Extended Stay America closed the quarter with 567 owned hotels and 59 franchised or managed hotels in its portfolio. ESA grew its pipeline by more than 50% during Q3 to 52 hotels and 6,500 rooms.
“I’m very pleased that approximately two-thirds of the pipeline is franchised hotels, showing the growing demand for these hotels from third parties,” Halkyard said.
Halkyard hinted that another asset sale—involving the disposition of 14 hotels—is scheduled to close in November.
“This transaction, combined with expected progress on the other development fronts over the next eight weeks, will grow our total pipeline to 60 or more hotels by the end of 2018,” he said. “This represents nearly 10% of our total systemwide room count.”
The state of ESA’s asset strategy
Extended Stay America began selling off assets in February, when the company announced a 25-hotel, $114-million sale to an affiliate of Three Wall Capital. Counting that deal, the two portfolio sales with Lodging Advisory Group and Provident Realty Advisors, and the pending 14-hotel sale, Halkyard said the company is at the halfway point of its asset sale strategy.
“Having sold now roughly 70 hotels—and that includes of course the 14 that we expect to close in a couple of weeks, that’s about halfway to the goal that we established a couple of years ago, and we still feel that is the appropriate number of hotels—roughly 150—so that would leave about 80 left,” Halkyard said. “To put some parameters around it, the (earnings before interest, taxes, depreciation and amortization) of the hotels we’ve sold thus far are kind of between $300,000 and $700,000 a year. And if you take all of the hotels that we don’t plan on selling, they average around $1.3 million per year in EBITDA.”
But Halkyard said the sales of about 80 hotels to reach ESA’s target are unlikely to all happen next year.
“I would not expect that we’ll complete all of those during 2019, and they will be of the same general size in terms of revenue and earnings production of those that we have sold already, so in the $300,000 to $700,000 range,” he said. “I’ll just conclude by saying that the interest has been very high for the hotels that we’ve sold thus far. I’m very optimistic that we’ll be able to transact on similar terms and similar multiples with similar commitments to franchising and ongoing development that we’ve been able to accomplish with the first 70.”
CFO Brian Nicholson said there is enough extended-stay demand to absorb the segment’s new supply and keep ESA confident in its development strategy.
“There is an awful lot of extended-stay demand in transient hotels,” Nicholson said. “8% to 9% of supply in the country is purpose-built extended stay, and over 20% of the stays in this country or roomnights are represented by stays of five nights or more. And then even as new supply comes on, an advantage to having had a fleet of over 600 hotels in every market in the country for a couple of decades now means that we have locations that are simply not replicable. … Certainly there’s opportunity to grow especially in high-growth markets like our home here in the Carolinas, Florida, Arizona, Texas and Colorado. There is plenty of growth that provides new opportunities for us as well as for others.
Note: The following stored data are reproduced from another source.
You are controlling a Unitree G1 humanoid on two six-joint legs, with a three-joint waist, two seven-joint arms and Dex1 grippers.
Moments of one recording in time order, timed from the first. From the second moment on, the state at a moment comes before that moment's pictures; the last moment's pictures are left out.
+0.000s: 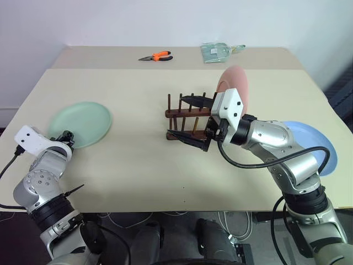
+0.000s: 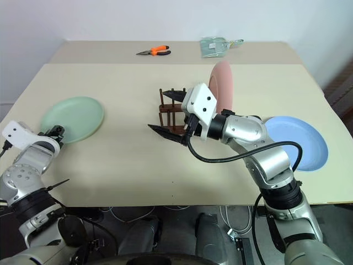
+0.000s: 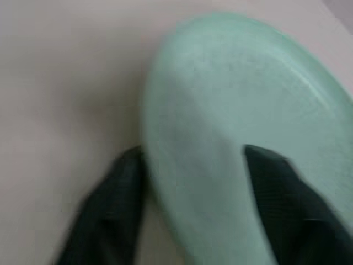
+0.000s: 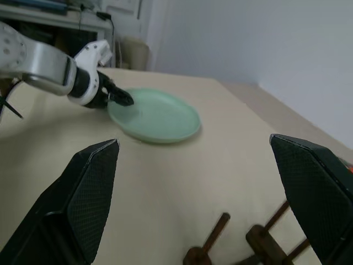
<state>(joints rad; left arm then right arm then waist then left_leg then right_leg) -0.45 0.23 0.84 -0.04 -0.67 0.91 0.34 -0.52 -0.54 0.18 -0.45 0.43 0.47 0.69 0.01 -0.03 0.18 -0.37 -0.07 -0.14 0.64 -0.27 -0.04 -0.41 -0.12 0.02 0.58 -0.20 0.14</state>
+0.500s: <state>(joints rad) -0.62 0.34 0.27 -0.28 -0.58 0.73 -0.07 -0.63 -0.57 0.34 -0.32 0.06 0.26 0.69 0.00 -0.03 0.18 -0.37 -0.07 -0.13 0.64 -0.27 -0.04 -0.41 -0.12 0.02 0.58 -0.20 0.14</state>
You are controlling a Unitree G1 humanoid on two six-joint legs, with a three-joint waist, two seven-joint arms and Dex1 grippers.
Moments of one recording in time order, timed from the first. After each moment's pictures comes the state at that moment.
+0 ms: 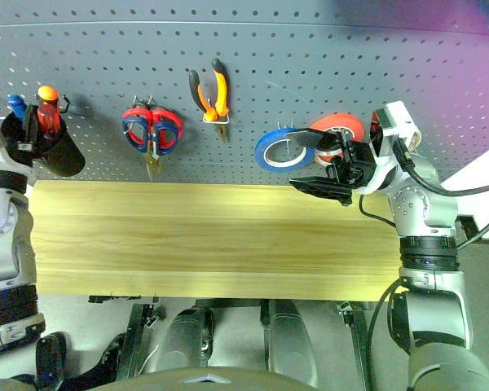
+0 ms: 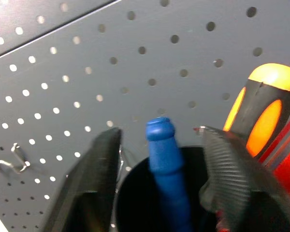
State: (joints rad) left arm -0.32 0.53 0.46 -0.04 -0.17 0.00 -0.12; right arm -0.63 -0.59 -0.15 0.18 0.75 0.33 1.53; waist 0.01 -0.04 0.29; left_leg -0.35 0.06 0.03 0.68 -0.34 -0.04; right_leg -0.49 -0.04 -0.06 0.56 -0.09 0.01
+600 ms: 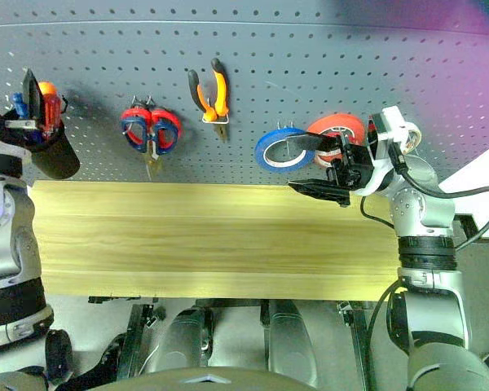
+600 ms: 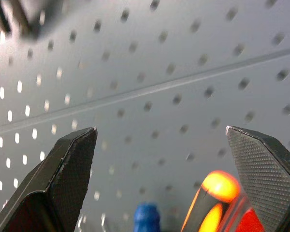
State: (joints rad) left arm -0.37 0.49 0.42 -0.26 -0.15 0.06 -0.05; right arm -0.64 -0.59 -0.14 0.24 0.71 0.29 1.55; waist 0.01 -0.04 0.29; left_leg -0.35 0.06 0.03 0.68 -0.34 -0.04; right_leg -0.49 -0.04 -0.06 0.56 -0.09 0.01
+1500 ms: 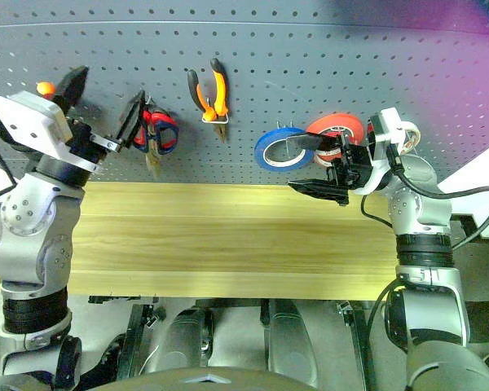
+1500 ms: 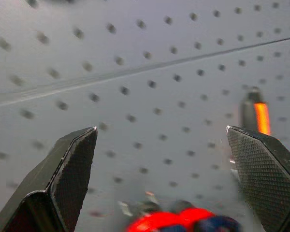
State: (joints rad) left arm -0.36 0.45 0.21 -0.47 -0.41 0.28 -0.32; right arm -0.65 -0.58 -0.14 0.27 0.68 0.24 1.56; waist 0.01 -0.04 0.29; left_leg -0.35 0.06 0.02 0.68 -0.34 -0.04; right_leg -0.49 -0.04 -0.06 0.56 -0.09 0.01
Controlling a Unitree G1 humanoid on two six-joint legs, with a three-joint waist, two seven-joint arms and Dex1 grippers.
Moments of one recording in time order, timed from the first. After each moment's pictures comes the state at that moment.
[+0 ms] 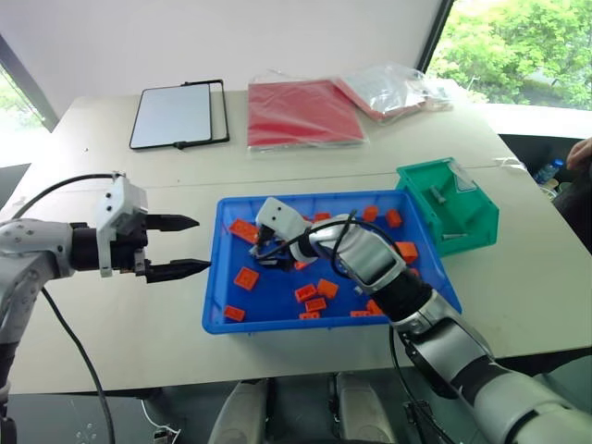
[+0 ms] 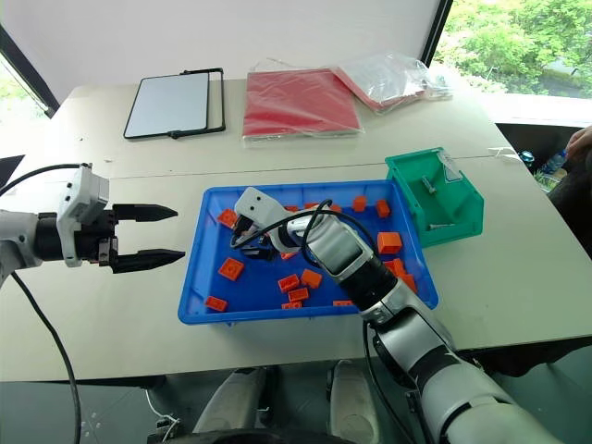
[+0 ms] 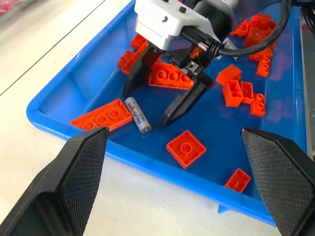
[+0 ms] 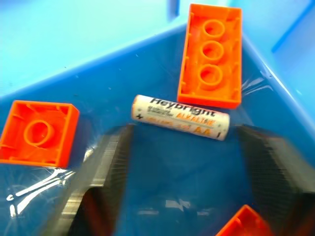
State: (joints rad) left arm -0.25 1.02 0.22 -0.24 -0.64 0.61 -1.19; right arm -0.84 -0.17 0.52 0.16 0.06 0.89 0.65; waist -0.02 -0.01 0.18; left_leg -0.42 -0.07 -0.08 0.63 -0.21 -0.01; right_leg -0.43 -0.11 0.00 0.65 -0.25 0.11
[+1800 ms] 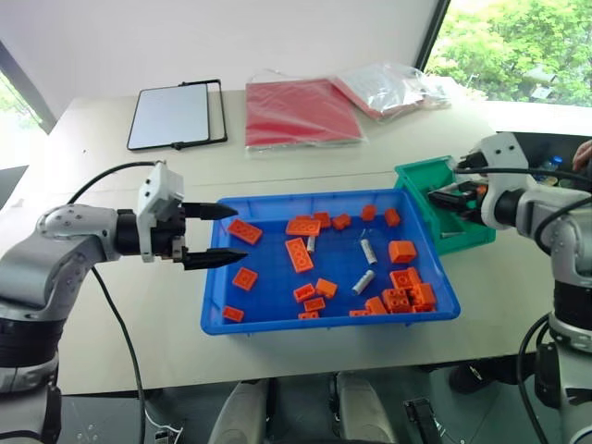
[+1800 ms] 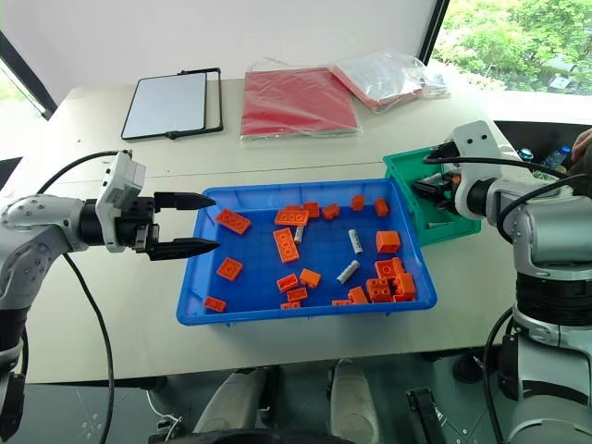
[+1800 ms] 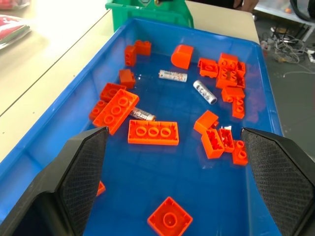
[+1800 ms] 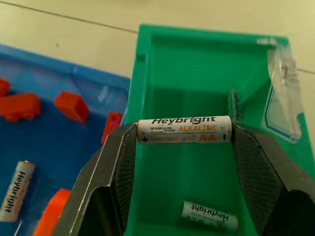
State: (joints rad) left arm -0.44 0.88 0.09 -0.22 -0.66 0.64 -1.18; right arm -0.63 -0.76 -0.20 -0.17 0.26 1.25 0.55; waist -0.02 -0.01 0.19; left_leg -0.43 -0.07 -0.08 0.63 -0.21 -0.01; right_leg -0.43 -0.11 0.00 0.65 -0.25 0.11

“But in the core markets where we operate, while there’s supply coming on, we don’t think it’s a meaningful negative impact.”
Q3 performance, outlook
During the third quarter, Extended Stay America grew comparable systemwide revenue per available room by 1.9% to $55.57 year over year, according to its earnings release. Occupancy increased 1.4% to 80.1% and average daily rate rose 0.5% to $69.35 during the quarter.
Excluding the impact of July 4th occurring on a Wednesday and the tough September comps of the 2017 hurricane season, Nicholson said ESA’s Q3 comparable systemwide RevPAR growth would have been about 3%. He added that Hurricane Florence “didn’t have a significant impact on our business during the quarter” and that the company doesn’t expect “any meaningful impact” in the fourth quarter from Hurricane Florence or Hurricane Michael.
Extended Stay America updated its full-year 2018 RevPAR growth outlook to 1.75% to 2.25% from 1% to 2.75%.
As of close on Thursday, Extended Stay America’s stock price was $18.38, down 3.3% year to date. The Baird/STR Hotel Stock Index is down 10.7% for the same period.